▶ Requirement
Verbatim output of the lines below is required, with the images omitted.

▶ Data excerpts
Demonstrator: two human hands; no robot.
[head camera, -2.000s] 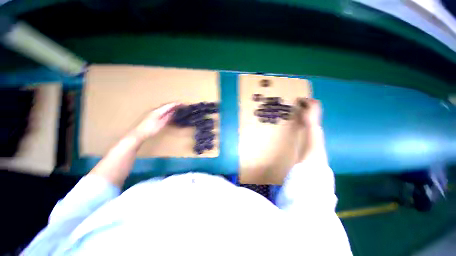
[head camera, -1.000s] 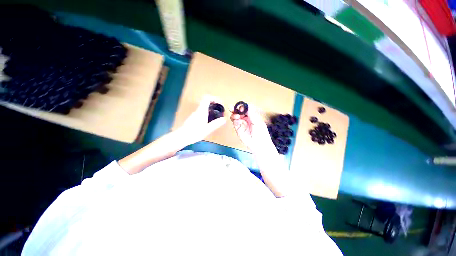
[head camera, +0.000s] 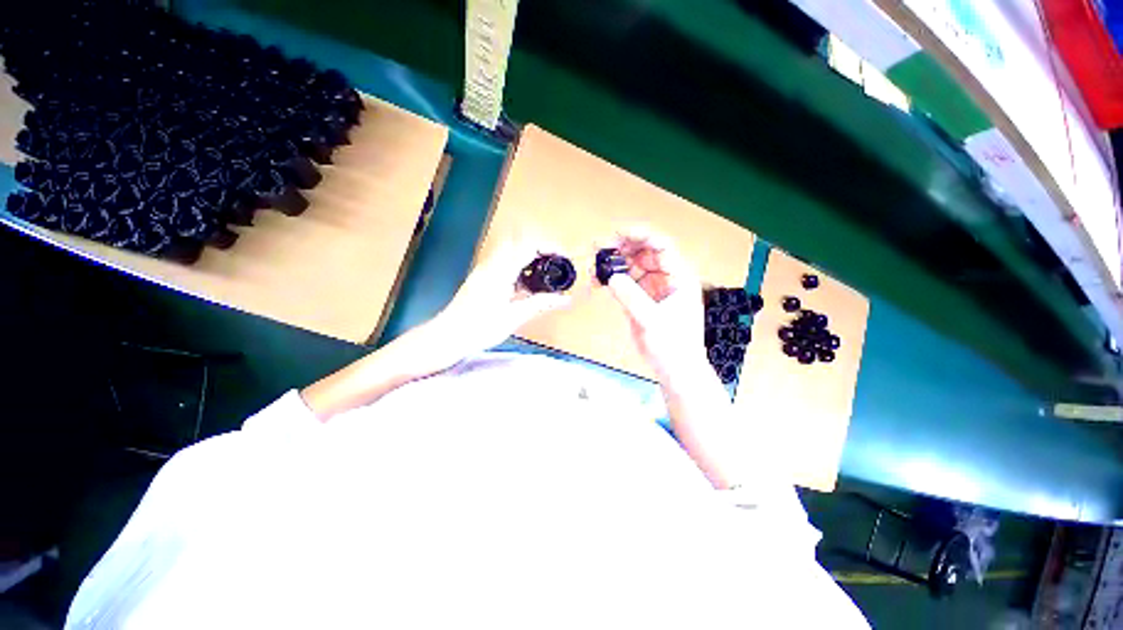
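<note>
My left hand (head camera: 503, 295) holds a black housing (head camera: 548, 275) with its round open end showing, over the tan middle board (head camera: 579, 185). My right hand (head camera: 653, 289) holds a smaller black ring (head camera: 608, 265) between its fingertips, just right of the housing. The two parts are apart, with a small gap between them. More black housings (head camera: 728, 335) stand in a cluster at the right end of the middle board, partly behind my right forearm. Small black rings (head camera: 808, 336) lie in a loose cluster on the right-hand board (head camera: 788, 425).
The left-hand board (head camera: 351, 265) bears dense rows of black assembled units (head camera: 160, 148). A yellowish marked post (head camera: 489, 62) stands behind the gap between the boards. A white shelf edge (head camera: 973, 74) hangs at the upper right. The boards lie on a blue-green bench (head camera: 948, 394).
The camera view has shifted slightly to the left. Both hands stay over the middle board; the ring in my right hand has turned from face-on to side-on.
</note>
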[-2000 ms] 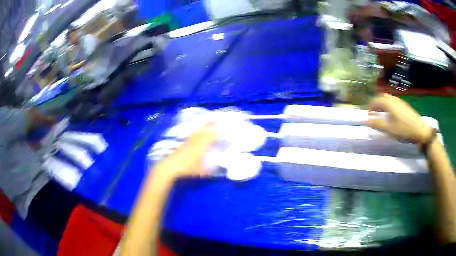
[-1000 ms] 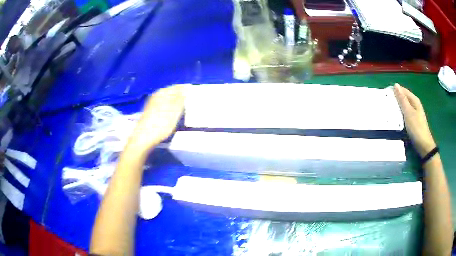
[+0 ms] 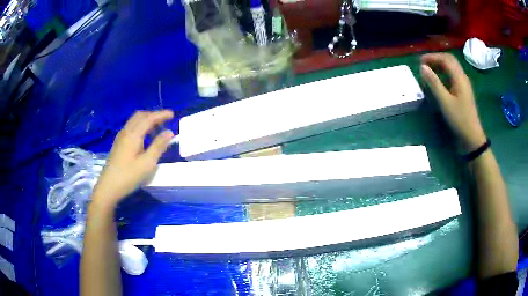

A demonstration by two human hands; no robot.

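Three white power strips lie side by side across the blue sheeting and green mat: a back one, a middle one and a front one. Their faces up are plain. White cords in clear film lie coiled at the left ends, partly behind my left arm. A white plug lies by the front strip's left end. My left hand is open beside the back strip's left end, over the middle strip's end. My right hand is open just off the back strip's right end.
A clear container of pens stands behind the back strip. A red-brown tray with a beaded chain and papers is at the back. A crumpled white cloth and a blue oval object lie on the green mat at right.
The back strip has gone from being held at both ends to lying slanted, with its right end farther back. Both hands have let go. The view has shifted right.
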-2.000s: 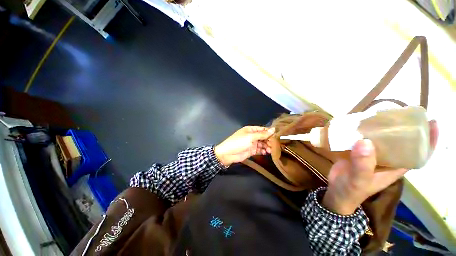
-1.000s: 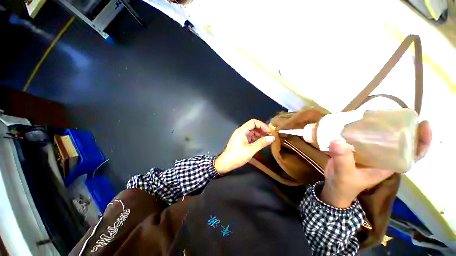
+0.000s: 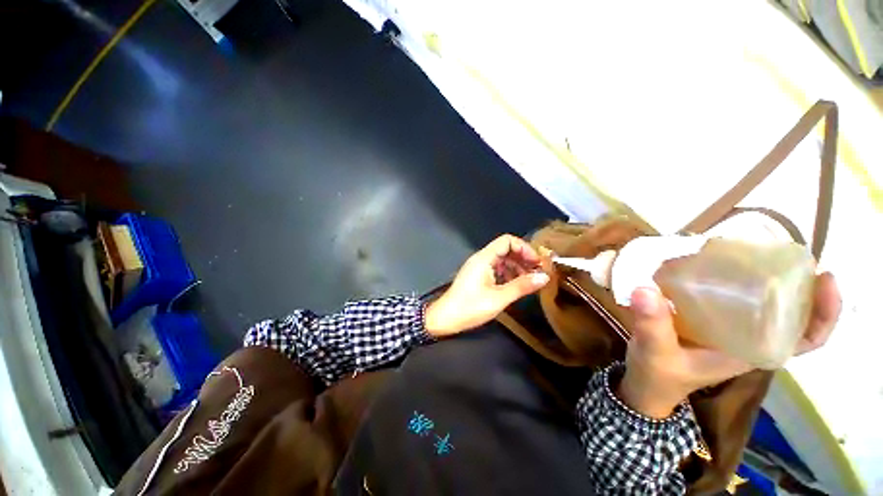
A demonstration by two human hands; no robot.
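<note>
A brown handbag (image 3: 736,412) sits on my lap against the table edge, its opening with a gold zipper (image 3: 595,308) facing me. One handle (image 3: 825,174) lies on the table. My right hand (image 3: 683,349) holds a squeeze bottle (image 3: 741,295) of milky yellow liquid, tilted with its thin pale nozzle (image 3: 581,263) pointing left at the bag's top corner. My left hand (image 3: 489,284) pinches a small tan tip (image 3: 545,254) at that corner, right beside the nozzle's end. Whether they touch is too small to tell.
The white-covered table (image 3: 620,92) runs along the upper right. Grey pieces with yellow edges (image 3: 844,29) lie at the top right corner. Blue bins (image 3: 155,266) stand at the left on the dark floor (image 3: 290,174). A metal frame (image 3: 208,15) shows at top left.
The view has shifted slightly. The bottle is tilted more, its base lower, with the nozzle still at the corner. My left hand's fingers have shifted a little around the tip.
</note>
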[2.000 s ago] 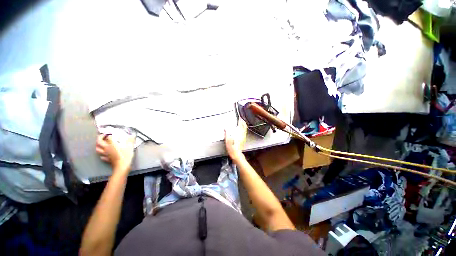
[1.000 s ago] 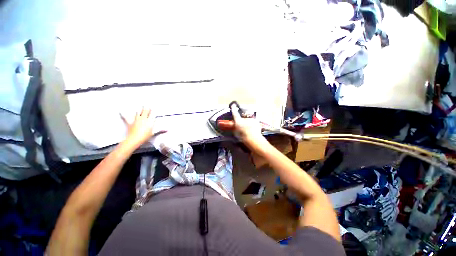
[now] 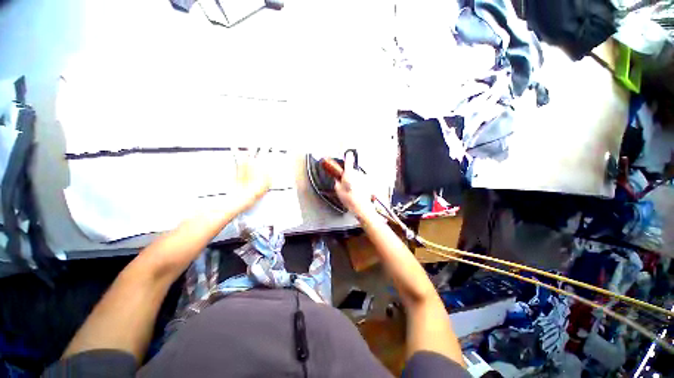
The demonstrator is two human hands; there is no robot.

▶ Exercise answer
Demonstrator: two human hands; no robot.
[head camera, -2.000s] 
[head camera, -1.000s] 
[head camera, +0.000s] 
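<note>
My left hand (head camera: 503, 295) holds a black housing (head camera: 548, 275) with its round open end showing, over the tan middle board (head camera: 579, 185). My right hand (head camera: 653, 289) holds a smaller black ring (head camera: 608, 265) between its fingertips, just right of the housing. The two parts are apart, with a small gap between them. More black housings (head camera: 728, 335) stand in a cluster at the right end of the middle board, partly behind my right forearm. Small black rings (head camera: 808, 336) lie in a loose cluster on the right-hand board (head camera: 788, 425).
The left-hand board (head camera: 351, 265) bears dense rows of black assembled units (head camera: 160, 148). A yellowish marked post (head camera: 489, 62) stands behind the gap between the boards. A white shelf edge (head camera: 973, 74) hangs at the upper right. The boards lie on a blue-green bench (head camera: 948, 394).
The camera view has shifted slightly to the left. Both hands stay over the middle board; the ring in my right hand has turned from face-on to side-on.
</note>
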[-2000 ms] 
[-1000 ms] 
[+0 ms] 

A demonstration by two human hands; no robot.

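Three white power strips lie side by side across the blue sheeting and green mat: a back one, a middle one and a front one. Their faces up are plain. White cords in clear film lie coiled at the left ends, partly behind my left arm. A white plug lies by the front strip's left end. My left hand is open beside the back strip's left end, over the middle strip's end. My right hand is open just off the back strip's right end.
A clear container of pens stands behind the back strip. A red-brown tray with a beaded chain and papers is at the back. A crumpled white cloth and a blue oval object lie on the green mat at right.
The back strip has gone from being held at both ends to lying slanted, with its right end farther back. Both hands have let go. The view has shifted right.
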-2.000s: 
-1.000s: 
+0.000s: 
A demonstration by two human hands; no robot.
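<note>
A brown handbag (image 3: 736,412) sits on my lap against the table edge, its opening with a gold zipper (image 3: 595,308) facing me. One handle (image 3: 825,174) lies on the table. My right hand (image 3: 683,349) holds a squeeze bottle (image 3: 741,295) of milky yellow liquid, tilted with its thin pale nozzle (image 3: 581,263) pointing left at the bag's top corner. My left hand (image 3: 489,284) pinches a small tan tip (image 3: 545,254) at that corner, right beside the nozzle's end. Whether they touch is too small to tell.
The white-covered table (image 3: 620,92) runs along the upper right. Grey pieces with yellow edges (image 3: 844,29) lie at the top right corner. Blue bins (image 3: 155,266) stand at the left on the dark floor (image 3: 290,174). A metal frame (image 3: 208,15) shows at top left.
The view has shifted slightly. The bottle is tilted more, its base lower, with the nozzle still at the corner. My left hand's fingers have shifted a little around the tip.
</note>
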[2.000 s ago] 
[1.000 s ago] 
[now] 
The demonstrator is two human hands; there is no robot.

Work on this exercise is finished, so nothing remains.